Instructions for the task =
Below are some records; each one is to be set down again exactly.

Stored dataset items =
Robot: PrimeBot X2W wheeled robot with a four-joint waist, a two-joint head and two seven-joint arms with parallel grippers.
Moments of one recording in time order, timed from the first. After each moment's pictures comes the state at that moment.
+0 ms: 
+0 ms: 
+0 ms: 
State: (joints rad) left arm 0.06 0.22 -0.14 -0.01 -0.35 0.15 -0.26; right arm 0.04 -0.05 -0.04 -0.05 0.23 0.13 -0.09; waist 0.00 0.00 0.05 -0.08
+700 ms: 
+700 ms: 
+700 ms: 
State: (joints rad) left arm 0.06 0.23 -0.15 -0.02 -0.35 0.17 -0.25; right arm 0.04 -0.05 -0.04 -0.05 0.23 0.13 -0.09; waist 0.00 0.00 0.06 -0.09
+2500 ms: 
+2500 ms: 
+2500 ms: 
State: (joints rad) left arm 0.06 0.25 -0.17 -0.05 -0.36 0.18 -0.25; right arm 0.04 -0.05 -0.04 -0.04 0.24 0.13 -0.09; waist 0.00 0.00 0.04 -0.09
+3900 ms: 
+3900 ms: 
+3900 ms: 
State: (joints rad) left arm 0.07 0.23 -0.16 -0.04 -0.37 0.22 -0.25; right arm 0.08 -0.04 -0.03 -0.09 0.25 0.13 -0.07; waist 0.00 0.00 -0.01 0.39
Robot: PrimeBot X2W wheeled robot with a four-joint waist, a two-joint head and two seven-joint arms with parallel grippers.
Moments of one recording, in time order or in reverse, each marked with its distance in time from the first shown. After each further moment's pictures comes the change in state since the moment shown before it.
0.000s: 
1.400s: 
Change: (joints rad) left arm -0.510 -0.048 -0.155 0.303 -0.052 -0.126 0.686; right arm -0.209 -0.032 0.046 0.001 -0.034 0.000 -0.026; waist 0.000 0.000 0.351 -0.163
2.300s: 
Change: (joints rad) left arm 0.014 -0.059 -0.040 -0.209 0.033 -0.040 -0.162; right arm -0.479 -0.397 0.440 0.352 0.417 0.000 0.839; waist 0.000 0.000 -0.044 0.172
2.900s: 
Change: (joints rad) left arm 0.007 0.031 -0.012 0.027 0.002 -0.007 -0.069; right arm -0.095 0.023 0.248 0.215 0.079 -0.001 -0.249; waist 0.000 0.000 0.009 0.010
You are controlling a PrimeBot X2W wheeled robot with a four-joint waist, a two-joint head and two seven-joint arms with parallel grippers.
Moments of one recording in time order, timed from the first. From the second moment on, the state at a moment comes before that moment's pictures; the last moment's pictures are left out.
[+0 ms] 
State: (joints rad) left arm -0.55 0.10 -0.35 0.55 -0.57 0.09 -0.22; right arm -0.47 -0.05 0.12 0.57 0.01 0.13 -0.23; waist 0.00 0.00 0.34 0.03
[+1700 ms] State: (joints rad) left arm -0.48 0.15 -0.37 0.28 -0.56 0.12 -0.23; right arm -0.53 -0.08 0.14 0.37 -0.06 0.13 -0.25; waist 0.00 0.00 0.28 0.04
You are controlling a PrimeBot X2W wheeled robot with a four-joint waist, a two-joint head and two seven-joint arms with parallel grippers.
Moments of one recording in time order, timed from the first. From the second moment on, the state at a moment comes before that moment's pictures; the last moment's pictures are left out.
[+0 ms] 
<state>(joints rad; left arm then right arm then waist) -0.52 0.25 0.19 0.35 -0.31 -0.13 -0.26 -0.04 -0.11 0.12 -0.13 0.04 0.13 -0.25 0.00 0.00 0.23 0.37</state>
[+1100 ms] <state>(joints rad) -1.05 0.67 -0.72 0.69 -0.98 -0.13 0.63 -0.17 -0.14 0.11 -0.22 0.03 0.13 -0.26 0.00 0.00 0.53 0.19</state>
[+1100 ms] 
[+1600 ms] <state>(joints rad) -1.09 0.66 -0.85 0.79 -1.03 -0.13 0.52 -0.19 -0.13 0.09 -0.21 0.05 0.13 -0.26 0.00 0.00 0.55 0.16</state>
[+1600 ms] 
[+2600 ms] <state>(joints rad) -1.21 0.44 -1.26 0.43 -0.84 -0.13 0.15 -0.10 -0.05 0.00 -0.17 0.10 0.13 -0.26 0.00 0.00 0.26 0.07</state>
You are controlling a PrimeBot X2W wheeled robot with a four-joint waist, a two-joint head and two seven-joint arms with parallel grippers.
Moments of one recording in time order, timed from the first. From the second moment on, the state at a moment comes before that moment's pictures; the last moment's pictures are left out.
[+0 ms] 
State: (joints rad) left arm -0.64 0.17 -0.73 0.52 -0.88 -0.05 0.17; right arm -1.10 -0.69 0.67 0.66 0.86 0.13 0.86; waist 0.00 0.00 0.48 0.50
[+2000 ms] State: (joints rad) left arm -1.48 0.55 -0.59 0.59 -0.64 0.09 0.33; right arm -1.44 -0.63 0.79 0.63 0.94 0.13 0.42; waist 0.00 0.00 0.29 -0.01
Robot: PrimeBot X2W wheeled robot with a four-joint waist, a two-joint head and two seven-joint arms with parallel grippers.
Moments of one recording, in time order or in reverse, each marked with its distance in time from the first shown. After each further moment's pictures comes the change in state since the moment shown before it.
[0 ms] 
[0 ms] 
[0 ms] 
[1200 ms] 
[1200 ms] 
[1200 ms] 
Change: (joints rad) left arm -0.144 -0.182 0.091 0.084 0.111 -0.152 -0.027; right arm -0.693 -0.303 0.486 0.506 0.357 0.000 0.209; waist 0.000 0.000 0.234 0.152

Output of the task =
Robot: PrimeBot X2W wheeled robot with a four-joint waist, a two-joint head and two seven-joint arms with parallel grippers.
Moments of one recording in time order, timed from the first. After each moment's pictures comes the state at that moment.
+0 ms: 
+0 ms: 
+0 ms: 
State: (joints rad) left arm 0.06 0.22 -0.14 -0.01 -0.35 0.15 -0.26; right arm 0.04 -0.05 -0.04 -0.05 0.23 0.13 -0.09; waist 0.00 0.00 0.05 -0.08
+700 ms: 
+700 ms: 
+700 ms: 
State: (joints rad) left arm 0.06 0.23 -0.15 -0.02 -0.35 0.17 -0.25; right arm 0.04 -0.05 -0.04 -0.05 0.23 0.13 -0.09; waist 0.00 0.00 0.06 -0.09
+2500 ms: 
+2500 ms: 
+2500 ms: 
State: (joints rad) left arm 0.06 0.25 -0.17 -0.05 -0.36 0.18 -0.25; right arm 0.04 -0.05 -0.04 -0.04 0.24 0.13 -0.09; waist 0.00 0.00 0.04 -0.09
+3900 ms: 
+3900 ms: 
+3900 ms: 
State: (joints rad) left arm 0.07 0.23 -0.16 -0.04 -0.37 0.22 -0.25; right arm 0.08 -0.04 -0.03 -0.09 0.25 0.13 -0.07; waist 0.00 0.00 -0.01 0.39
Robot: PrimeBot X2W wheeled robot with a four-joint waist, a two-joint head and two seven-joint arms with parallel grippers.
Moments of one recording, in time order or in reverse, each marked with its distance in time from the first shown. After each further moment's pictures comes the change in state since the moment shown before it.
0.000s: 
1.400s: 
Change: (joints rad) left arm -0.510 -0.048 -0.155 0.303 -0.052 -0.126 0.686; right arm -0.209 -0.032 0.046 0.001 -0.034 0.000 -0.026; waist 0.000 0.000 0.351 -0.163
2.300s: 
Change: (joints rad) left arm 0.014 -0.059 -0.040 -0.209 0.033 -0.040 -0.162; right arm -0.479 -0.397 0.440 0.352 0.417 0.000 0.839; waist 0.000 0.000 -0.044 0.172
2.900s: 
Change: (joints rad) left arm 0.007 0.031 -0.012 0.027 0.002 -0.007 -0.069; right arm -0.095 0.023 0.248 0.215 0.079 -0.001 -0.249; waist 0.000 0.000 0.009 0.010
You are controlling a PrimeBot X2W wheeled robot with a four-joint waist, a two-joint head and two seven-joint arms with parallel grippers.
Moments of one recording in time order, timed from the first. From the second moment on, the state at a moment comes before that moment's pictures; the last moment's pictures are left out.
[+0 ms] 
State: (joints rad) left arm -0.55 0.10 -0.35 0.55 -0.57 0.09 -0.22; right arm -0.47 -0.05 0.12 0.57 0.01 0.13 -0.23; waist 0.00 0.00 0.34 0.03
[+1700 ms] State: (joints rad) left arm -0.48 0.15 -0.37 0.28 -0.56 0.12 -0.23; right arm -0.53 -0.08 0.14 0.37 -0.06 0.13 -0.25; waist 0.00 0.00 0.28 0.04
You are controlling a PrimeBot X2W wheeled robot with a four-joint waist, a two-joint head and two seven-joint arms with parallel grippers.
Moments of one recording in time order, timed from the first. From the second moment on, the state at a moment comes before that moment's pictures; the last moment's pictures are left out.
[+0 ms] 
<state>(joints rad; left arm then right arm then waist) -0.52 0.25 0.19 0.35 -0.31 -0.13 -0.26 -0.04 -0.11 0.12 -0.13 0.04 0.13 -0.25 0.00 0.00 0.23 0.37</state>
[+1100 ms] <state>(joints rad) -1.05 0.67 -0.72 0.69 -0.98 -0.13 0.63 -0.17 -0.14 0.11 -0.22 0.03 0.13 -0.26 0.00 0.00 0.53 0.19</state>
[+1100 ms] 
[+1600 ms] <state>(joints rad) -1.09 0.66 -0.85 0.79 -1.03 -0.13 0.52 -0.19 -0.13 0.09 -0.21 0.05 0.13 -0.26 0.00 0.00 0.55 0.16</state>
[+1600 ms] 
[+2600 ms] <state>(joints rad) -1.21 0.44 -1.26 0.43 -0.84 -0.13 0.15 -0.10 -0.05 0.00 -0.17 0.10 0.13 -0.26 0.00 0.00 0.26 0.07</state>
You are controlling a PrimeBot X2W wheeled robot with a four-joint waist, a two-joint head and two seven-joint arms with parallel grippers.
Moments of one recording in time order, timed from the first. From the second moment on, the state at a moment comes before that moment's pictures; the last moment's pictures are left out.
[+0 ms] 
State: (joints rad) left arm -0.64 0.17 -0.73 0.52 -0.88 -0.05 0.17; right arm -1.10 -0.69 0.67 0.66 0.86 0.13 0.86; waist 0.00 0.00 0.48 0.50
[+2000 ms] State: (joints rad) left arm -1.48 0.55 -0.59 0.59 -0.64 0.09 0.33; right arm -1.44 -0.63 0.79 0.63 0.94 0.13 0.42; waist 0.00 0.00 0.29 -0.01
Robot: PrimeBot X2W wheeled robot with a four-joint waist, a two-joint head and two seven-joint arms with parallel grippers.
Moments of one recording, in time order or in reverse, each marked with its distance in time from the first shown. After each further moment's pictures comes the change in state since the moment shown before it.
[0 ms] 
[0 ms] 
[0 ms] 
[1200 ms] 
[1200 ms] 
[1200 ms] 
Change: (joints rad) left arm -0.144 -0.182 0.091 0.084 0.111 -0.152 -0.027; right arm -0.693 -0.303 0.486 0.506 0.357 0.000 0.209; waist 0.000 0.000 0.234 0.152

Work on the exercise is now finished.